Satoyoshi syndrome may be life-limiting due to worsening symptoms if treatment is not successful. Satoyoshi syndrome may also be life-limiting if a person with the condition suffers from mental health problems due to the symptoms causing challenges in daily living.
How is Satoyoshi Syndrome diagnosed?
A diagnosis of Satoyoshi syndrome is typically made based on a person having symptoms consistent with the syndrome. One research group suggests the diagnsosis of Satoyoshi syndrome may be based on a person having alopecia, muscle spasms, and gastrointestinal problems such as diarrhea.
A number of laboratory tests may also be completed to confirm the diagnosis of Satoyoshi syndrome. A doctor may recommend a blood test to look for antibodiesrelated to Satoyoshi syndrome. It may also be helpful to study how the muscles behave when they are spasming, so electromyography (EMG) may be recommended. Some reports also suggest that people with Satoyoshi syndrome have elevated levels of glycine in their cerebrospinal fluid (CSF), so a CSF collection may also be recommended.
Is Satoyoshi Syndrome an inherited disorder?

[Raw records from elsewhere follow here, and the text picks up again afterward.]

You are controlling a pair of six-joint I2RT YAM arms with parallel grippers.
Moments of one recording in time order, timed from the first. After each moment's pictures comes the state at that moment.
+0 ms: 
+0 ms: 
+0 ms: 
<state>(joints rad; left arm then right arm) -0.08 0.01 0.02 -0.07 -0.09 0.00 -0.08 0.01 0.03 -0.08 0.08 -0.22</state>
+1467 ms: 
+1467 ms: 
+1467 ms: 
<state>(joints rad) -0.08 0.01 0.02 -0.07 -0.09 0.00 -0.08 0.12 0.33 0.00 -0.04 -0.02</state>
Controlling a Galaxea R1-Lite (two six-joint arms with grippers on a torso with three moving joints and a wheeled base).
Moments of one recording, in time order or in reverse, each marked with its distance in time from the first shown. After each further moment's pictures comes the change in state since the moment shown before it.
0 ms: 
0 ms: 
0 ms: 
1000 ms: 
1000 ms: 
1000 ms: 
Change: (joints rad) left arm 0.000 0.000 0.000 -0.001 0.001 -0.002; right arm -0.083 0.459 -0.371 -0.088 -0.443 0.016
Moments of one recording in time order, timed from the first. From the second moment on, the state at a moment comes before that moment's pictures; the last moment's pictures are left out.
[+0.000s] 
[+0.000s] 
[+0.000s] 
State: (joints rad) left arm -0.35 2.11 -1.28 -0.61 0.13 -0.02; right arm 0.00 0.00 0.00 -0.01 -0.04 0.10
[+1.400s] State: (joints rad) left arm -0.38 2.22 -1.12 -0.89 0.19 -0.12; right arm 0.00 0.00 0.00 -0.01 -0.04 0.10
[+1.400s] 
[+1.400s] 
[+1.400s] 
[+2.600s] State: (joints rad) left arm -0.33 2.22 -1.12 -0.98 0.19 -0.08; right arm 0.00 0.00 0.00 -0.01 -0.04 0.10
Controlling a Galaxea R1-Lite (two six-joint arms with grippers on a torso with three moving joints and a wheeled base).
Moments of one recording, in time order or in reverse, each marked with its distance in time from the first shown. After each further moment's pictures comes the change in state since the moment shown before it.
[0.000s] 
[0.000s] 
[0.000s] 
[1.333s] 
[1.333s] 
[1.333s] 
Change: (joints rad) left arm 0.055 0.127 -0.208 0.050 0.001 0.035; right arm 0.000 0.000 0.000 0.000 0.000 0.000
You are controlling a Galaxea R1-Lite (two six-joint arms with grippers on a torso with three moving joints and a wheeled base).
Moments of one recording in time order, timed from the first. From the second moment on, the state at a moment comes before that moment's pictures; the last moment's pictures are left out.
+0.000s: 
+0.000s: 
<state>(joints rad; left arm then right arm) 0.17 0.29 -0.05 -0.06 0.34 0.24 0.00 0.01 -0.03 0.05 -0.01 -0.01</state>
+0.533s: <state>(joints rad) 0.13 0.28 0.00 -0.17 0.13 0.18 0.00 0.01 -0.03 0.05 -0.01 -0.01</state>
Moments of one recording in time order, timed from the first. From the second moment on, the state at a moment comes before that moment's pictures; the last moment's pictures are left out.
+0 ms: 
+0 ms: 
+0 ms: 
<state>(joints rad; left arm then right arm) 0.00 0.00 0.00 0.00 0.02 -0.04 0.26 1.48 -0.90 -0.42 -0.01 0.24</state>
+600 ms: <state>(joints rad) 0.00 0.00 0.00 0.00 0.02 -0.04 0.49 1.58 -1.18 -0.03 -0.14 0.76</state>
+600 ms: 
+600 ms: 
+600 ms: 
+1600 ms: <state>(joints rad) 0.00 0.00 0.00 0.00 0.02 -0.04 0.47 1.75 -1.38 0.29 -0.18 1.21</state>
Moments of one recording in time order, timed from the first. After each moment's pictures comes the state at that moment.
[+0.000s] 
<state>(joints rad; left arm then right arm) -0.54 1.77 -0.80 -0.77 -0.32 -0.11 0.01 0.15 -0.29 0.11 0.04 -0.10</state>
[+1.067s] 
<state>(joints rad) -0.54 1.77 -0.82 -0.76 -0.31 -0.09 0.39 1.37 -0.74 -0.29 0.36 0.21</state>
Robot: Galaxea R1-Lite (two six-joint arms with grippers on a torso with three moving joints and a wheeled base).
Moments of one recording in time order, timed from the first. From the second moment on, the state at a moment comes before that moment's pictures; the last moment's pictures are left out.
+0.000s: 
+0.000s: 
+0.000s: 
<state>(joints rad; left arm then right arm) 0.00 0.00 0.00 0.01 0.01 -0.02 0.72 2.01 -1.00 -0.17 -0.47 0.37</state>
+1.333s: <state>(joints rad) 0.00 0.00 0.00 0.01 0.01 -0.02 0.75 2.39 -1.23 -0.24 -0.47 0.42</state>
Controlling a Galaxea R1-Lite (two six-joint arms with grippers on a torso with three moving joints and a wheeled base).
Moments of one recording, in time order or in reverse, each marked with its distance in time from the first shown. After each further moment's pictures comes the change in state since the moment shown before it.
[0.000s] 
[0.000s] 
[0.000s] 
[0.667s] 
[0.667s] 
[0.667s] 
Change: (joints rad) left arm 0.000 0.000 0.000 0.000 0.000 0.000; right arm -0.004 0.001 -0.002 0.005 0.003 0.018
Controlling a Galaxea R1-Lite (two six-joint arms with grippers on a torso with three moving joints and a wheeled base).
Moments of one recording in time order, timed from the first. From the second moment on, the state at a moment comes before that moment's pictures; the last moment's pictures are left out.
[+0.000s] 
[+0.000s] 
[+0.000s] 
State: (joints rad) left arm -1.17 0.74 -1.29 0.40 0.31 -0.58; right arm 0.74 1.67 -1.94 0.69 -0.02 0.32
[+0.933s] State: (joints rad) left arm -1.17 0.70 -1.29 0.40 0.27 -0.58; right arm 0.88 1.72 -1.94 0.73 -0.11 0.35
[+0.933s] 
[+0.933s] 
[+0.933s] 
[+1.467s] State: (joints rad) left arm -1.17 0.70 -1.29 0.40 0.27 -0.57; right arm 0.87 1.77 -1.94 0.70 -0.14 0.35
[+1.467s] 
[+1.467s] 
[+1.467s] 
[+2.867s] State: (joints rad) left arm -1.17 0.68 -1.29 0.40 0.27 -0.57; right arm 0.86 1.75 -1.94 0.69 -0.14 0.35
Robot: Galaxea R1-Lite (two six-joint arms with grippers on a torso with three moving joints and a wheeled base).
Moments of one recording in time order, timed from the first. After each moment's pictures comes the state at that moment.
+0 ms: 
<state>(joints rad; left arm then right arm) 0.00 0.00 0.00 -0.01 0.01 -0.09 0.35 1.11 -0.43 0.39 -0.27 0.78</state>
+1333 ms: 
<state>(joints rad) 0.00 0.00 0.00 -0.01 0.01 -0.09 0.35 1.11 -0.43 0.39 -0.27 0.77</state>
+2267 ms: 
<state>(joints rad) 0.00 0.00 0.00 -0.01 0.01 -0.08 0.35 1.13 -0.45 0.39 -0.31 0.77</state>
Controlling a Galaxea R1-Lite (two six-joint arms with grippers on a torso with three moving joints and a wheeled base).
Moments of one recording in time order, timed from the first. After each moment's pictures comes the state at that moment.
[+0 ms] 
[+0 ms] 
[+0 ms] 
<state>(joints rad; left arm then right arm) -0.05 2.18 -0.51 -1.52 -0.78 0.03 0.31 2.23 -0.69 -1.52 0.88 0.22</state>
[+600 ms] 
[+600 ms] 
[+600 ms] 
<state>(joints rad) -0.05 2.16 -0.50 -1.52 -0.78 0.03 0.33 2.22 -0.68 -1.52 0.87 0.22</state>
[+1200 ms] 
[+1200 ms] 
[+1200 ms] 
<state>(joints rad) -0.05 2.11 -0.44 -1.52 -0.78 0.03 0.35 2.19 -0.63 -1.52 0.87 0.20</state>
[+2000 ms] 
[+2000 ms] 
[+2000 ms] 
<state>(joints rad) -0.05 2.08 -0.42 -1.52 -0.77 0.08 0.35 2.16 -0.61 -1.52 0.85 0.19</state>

As is the case with most autoimmune diseases, there are no genetic changes that are known to cause or raise the risk of developing Satoyoshi syndrome. In general, scientists believe autoimmune disorders are caused by a combination of genetic and environmental factors, so often, especially in large families, more than one person has the autoimmune disease. But there have not been any reported cases of more than one family member having Satoyoshi syndrome. Therefore it is not clear if there are any inherited genetic factors that increase the risk of developing Satoyoshi syndrome.